No sé si es debido a la sugestión que me produce el sitio, pero en la penumbra creo escuchar otros sonidos, también en francés. Las voces de aquellos belgas que hace medio siglo fueron los amos de estas tierras, que se reunían en este mismo caserón – en el gran salón con vistas al valle en el que permanecen intactas las sillas de cuero, los cuadros, los candelabros – a discutir sobre la flora y la fauna que creían suyas.
Sin dinero para investigar
Ayer reflexionábamos sobre cómo la violencia obstruye toda posibilidad de progreso en algunos lugares del mundo. En ningún otro sitio del Congo he sentido de forma más acusada esta certidumbre que en los edificios del Parque Nacional Kahuzi-Biega, que en su momento fuera el mayor centro de investigación científica de toda África.
Hoy las instalaciones se caen a pedazos. El hotel, la biblioteca, la sala de clasificación de aves, de mamíferos. En esta última, que también sería un buen escenario para un film de terror, se encuentra una recopilación de decenas de miles de ejemplares que observan a la nada con perplejidad, cubiertos de polvo, con las etiquetas aún en francés colgando de los huesos.
Y aquellos investigadores locales que en algún momento viajaron por el mundo para dar conferencias , y que ahora son ancianos sin sueldo, sin dinero para comprar formol, para arreglar los libros, para conseguir siquiera lápiz y papel, mucho menos aún ordenadores.
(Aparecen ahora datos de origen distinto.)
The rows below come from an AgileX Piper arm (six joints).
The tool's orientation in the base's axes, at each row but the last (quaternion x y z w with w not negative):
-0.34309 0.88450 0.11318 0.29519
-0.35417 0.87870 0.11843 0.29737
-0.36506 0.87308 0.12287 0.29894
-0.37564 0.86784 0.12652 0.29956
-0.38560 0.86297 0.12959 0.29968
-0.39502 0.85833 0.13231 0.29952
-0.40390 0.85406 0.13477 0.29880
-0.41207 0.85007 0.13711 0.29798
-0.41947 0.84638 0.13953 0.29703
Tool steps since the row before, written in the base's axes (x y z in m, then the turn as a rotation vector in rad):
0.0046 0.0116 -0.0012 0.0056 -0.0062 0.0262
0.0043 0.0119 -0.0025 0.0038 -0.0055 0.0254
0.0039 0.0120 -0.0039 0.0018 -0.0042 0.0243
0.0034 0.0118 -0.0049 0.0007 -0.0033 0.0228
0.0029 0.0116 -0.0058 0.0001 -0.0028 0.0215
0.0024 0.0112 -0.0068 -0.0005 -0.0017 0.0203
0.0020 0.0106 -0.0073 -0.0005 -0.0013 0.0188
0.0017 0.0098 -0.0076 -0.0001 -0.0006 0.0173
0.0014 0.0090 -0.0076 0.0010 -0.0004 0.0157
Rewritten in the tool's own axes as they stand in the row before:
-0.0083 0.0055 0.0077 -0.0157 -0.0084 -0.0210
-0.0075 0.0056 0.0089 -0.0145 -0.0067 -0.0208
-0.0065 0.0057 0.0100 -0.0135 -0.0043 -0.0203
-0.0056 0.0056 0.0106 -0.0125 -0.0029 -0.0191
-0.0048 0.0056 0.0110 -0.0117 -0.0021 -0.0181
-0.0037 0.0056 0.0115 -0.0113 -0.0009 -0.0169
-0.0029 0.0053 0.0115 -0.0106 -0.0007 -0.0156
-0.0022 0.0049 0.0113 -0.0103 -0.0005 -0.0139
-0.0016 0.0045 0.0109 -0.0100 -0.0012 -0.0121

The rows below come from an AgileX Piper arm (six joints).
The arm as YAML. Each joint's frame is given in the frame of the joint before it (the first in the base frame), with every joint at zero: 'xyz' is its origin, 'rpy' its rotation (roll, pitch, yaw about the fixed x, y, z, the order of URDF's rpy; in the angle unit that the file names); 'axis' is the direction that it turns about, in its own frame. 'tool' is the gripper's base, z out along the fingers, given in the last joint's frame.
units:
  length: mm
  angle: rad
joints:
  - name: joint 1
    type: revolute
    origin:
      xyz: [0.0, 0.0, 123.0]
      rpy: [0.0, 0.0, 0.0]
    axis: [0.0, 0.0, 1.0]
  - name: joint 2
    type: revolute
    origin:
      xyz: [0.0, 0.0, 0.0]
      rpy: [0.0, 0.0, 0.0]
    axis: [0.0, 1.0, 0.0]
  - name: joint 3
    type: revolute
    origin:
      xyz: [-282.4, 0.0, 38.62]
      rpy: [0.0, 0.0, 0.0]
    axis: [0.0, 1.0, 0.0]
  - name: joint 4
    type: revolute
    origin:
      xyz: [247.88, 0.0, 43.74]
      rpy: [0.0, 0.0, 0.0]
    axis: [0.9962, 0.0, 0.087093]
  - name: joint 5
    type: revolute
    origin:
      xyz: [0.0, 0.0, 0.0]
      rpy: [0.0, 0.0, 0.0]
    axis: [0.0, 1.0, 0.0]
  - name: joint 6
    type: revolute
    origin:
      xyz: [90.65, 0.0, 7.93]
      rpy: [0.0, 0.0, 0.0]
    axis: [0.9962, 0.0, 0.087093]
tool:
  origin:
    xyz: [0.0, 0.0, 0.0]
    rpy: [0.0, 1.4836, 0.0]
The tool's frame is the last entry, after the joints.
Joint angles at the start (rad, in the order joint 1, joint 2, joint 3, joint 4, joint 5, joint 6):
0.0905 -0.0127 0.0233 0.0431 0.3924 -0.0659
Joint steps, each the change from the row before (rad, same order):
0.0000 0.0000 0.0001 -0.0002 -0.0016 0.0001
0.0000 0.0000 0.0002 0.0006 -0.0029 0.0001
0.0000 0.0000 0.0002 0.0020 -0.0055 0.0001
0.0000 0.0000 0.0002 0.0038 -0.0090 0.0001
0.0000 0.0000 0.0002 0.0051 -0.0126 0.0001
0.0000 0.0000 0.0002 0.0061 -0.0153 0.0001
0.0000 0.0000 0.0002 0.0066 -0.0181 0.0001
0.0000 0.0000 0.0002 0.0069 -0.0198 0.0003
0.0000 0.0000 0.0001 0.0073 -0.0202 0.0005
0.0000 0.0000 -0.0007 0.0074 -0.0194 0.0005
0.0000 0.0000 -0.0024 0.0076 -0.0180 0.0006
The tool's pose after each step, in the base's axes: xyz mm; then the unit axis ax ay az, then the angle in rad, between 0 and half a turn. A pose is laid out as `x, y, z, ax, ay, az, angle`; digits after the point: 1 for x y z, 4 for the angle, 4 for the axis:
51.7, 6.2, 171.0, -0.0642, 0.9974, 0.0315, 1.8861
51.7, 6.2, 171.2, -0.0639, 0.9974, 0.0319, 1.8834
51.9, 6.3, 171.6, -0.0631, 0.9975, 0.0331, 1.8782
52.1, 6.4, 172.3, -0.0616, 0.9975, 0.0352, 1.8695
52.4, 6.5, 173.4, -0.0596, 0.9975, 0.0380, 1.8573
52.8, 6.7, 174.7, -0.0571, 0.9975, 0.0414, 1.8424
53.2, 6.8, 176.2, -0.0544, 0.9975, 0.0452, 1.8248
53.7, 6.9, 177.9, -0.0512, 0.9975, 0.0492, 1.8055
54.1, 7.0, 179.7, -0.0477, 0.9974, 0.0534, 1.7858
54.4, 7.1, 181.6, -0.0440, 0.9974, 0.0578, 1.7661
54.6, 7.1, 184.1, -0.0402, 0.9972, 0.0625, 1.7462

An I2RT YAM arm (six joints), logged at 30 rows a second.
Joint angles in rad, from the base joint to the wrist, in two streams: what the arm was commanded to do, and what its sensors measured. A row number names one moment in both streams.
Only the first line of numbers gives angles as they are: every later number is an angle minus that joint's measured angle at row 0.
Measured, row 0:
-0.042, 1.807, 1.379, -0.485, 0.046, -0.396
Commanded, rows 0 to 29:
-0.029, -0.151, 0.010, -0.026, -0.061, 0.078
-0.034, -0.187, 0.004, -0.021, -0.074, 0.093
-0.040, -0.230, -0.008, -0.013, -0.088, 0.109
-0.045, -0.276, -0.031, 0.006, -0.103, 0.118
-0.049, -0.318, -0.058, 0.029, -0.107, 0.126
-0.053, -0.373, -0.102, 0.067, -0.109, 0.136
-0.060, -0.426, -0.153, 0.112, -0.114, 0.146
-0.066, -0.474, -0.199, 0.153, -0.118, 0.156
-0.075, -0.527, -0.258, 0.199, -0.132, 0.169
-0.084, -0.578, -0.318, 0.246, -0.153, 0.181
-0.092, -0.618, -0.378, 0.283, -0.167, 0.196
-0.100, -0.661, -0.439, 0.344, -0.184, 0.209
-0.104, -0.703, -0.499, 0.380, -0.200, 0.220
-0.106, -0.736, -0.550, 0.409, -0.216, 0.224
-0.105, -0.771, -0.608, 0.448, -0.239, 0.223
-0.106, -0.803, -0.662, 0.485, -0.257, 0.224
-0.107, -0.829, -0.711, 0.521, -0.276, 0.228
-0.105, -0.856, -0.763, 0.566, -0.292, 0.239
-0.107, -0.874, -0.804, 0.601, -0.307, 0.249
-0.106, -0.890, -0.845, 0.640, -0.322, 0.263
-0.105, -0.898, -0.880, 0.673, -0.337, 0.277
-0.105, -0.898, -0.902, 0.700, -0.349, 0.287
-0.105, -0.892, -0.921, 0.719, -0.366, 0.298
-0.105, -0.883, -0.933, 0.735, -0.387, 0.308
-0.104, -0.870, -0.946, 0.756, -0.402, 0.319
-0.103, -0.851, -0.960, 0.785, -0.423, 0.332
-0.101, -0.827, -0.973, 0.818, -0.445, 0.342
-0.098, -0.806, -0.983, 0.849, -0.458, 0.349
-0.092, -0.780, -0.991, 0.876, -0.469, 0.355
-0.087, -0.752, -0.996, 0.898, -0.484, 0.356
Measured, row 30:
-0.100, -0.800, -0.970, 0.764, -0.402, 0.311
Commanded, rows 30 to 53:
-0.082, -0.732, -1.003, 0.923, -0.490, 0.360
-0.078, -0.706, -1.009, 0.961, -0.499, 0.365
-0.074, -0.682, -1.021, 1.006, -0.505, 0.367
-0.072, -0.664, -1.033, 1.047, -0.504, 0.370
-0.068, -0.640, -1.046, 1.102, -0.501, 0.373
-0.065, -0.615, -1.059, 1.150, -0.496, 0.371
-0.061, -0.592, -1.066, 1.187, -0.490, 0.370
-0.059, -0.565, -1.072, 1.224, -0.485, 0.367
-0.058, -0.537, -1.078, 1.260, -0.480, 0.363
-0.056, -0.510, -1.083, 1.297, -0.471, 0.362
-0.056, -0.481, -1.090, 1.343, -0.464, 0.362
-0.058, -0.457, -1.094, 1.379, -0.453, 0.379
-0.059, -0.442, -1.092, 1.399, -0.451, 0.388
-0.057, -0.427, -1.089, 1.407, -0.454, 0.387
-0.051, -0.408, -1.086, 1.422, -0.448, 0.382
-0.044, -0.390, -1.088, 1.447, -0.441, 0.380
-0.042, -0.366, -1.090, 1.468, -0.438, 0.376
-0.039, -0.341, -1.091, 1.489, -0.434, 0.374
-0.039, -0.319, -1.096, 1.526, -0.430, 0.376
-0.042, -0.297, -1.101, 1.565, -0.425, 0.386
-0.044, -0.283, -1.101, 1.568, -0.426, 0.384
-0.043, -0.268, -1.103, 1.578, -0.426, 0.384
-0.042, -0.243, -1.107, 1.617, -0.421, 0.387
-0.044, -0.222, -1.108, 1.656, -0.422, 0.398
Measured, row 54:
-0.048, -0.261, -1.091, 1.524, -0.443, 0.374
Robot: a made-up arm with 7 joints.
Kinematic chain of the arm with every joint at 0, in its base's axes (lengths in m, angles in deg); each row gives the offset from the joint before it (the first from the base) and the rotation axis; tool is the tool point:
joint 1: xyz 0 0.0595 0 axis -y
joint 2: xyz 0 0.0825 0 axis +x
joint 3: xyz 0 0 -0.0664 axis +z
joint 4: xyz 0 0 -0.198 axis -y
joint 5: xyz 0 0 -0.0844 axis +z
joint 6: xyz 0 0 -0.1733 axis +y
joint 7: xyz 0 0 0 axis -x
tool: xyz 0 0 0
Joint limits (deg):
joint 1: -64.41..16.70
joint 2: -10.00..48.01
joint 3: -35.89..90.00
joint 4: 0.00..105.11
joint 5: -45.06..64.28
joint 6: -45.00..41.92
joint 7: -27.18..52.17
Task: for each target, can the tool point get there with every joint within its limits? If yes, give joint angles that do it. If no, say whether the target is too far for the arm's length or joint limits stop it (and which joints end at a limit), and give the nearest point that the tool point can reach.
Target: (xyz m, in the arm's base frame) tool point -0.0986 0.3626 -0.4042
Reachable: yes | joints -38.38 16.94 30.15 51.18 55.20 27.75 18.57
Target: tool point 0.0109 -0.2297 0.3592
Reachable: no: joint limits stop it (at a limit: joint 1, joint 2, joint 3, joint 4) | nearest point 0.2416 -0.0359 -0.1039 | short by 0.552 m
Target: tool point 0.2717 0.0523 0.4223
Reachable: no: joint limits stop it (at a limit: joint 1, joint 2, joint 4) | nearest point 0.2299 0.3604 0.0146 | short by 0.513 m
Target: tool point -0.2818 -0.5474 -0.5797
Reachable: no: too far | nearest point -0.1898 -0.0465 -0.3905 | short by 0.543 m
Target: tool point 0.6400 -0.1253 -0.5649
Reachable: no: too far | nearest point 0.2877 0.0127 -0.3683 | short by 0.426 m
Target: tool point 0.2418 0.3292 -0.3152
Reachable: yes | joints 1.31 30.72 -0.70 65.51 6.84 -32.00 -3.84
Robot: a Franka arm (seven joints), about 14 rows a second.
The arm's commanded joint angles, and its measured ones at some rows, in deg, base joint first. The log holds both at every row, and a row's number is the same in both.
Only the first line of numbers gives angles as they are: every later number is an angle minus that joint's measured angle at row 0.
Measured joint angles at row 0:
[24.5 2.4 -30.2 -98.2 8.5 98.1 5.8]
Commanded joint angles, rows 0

Los escucho recordar aquellos tiempos gloriosos. Los escucho quejarse de la falta de recursos. Vislumbro la dignidad de muchos de ellos, que siguen viniendo a trabajar cada día, aunque antes de dejarlos me pidan una propina.
Pienso en cómo la guerra, y su consecuente miseria, confisca, detiene, paraliza, tantos destinos; cómo lanza los relojes en una irrefrenable carrera hacia el pasado.